Signatures are mostly highly similar across decompositions, with a handful of outliers where the solution is more different. In particular, signature S3 seems to have no similar signature in some decompositions.

We can compare this across decompositions of multiple ranks to see if signature stability supports our choice of rank.
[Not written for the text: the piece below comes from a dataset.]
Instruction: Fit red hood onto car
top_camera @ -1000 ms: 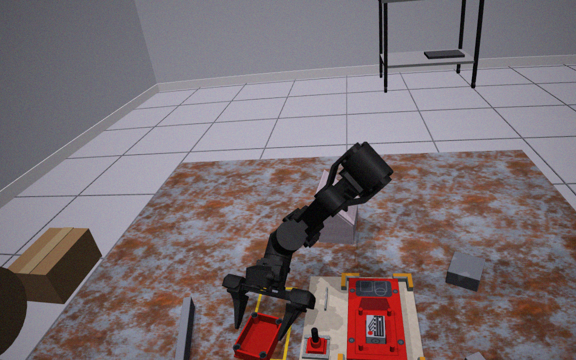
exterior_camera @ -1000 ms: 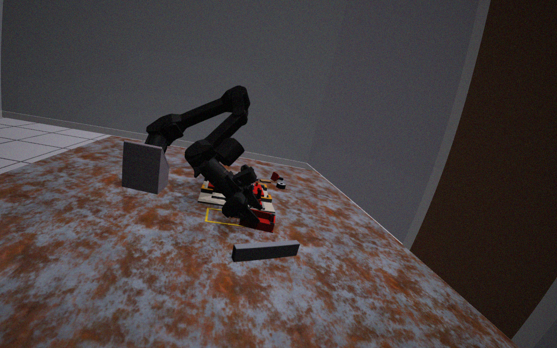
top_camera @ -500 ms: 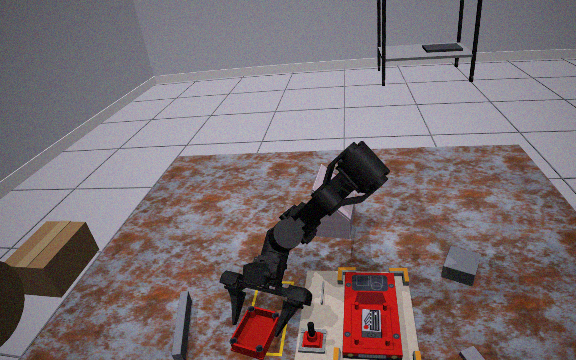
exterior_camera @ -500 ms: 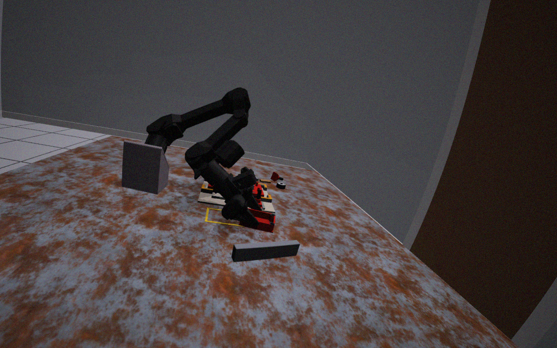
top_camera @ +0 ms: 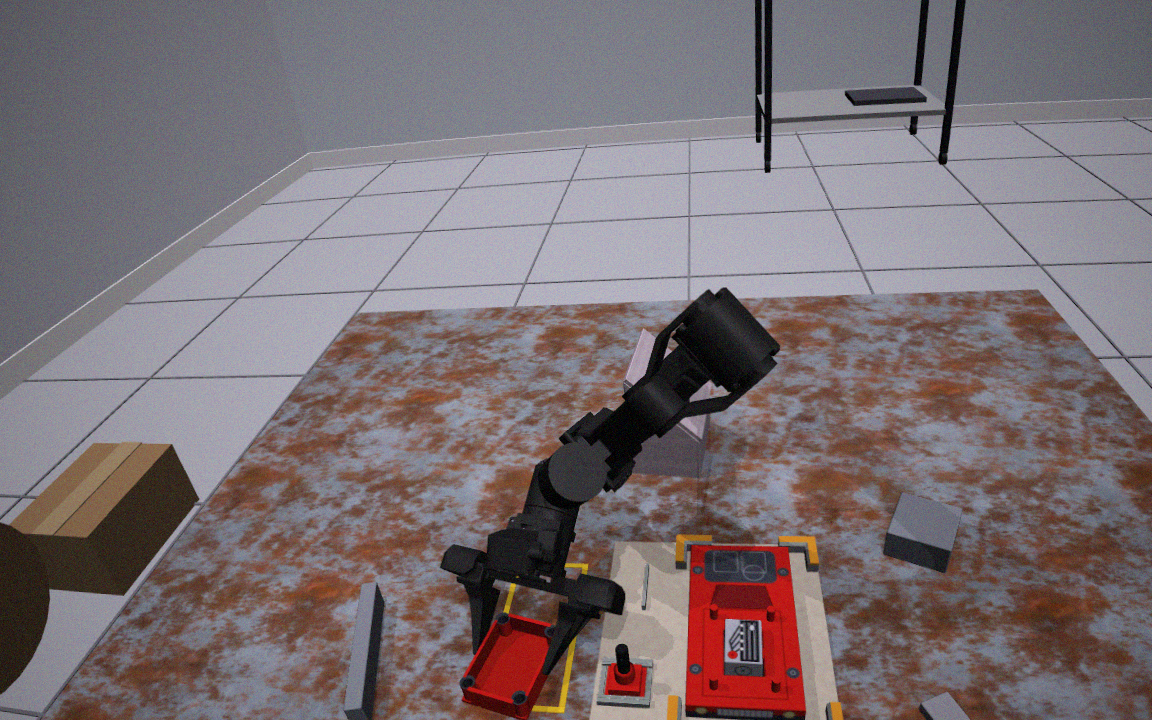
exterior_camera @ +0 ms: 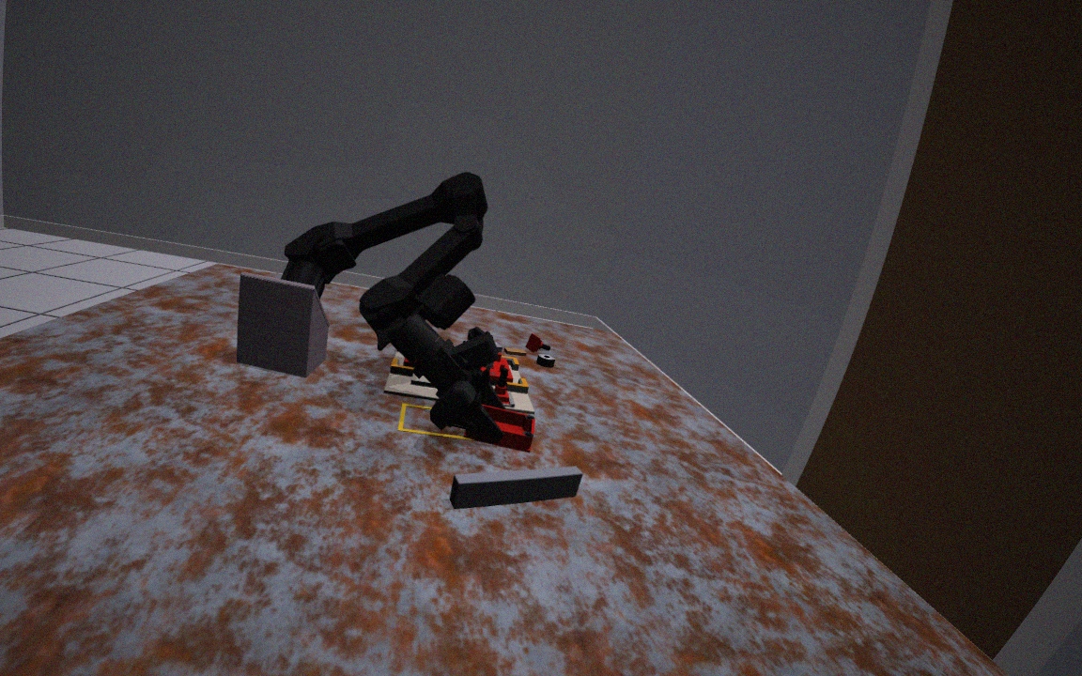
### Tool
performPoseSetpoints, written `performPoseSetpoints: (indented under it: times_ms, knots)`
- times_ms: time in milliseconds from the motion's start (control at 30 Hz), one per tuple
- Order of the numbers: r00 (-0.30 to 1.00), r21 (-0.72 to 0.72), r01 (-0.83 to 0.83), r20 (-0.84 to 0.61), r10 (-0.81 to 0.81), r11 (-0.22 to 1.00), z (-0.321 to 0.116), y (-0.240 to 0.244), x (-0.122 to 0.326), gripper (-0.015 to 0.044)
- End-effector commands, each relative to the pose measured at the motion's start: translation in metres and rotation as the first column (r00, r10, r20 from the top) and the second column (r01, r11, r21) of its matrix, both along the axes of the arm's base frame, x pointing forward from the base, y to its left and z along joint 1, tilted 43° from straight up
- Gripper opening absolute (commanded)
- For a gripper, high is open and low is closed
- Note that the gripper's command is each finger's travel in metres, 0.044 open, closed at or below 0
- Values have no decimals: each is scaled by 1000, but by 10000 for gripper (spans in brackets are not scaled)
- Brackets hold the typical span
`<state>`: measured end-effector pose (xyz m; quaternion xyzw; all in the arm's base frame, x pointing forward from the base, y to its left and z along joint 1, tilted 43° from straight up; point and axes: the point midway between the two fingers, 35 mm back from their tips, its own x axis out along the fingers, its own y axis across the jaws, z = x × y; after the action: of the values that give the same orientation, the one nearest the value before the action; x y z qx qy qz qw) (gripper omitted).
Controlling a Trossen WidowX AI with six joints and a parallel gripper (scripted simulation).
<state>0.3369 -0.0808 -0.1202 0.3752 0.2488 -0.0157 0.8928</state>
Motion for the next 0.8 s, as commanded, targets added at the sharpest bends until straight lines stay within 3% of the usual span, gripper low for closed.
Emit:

decomps_multi = denovo.decompositions(
    x=composition,
    ranks=range(2, 11),
    # Suitable alpha hasn't been selected for all ranks, so set to 0
    alpha=0.0,
    l1_ratio=1.0,
    seed=4298,
    # We want to retain all our decompositions so we can compare them
    top_n=101,
    # We choose 101 so we can take the best, and compare it to 100 others
    random_starts=101,
    progress_bar=False
)

sig_stability_multi = stability.signature_stability(
    decomps_multi
)
plt_stability_multi = (
    stability.plot_signature_stability(
        sig_stability_multi,
        geom_boxplot=dict(outlier_size=0.1),
        geom_line=True
    ) +
    pn.ggtitle("Signature\nStability") +
    pn.theme(figure_size=(7, 5)) +
    pn.guides(fill="none") +
    pn.facet_wrap(facets="k", ncol=6, scales="free_x")
)
plt_stability_multi

_images/8be322b688c0b5270bf09e939e1d76eb760a2ce840d7bc4db5636f78903b92d4.png

The signatures here show much more variation across intialisations, suggesting a stable solution is not being found.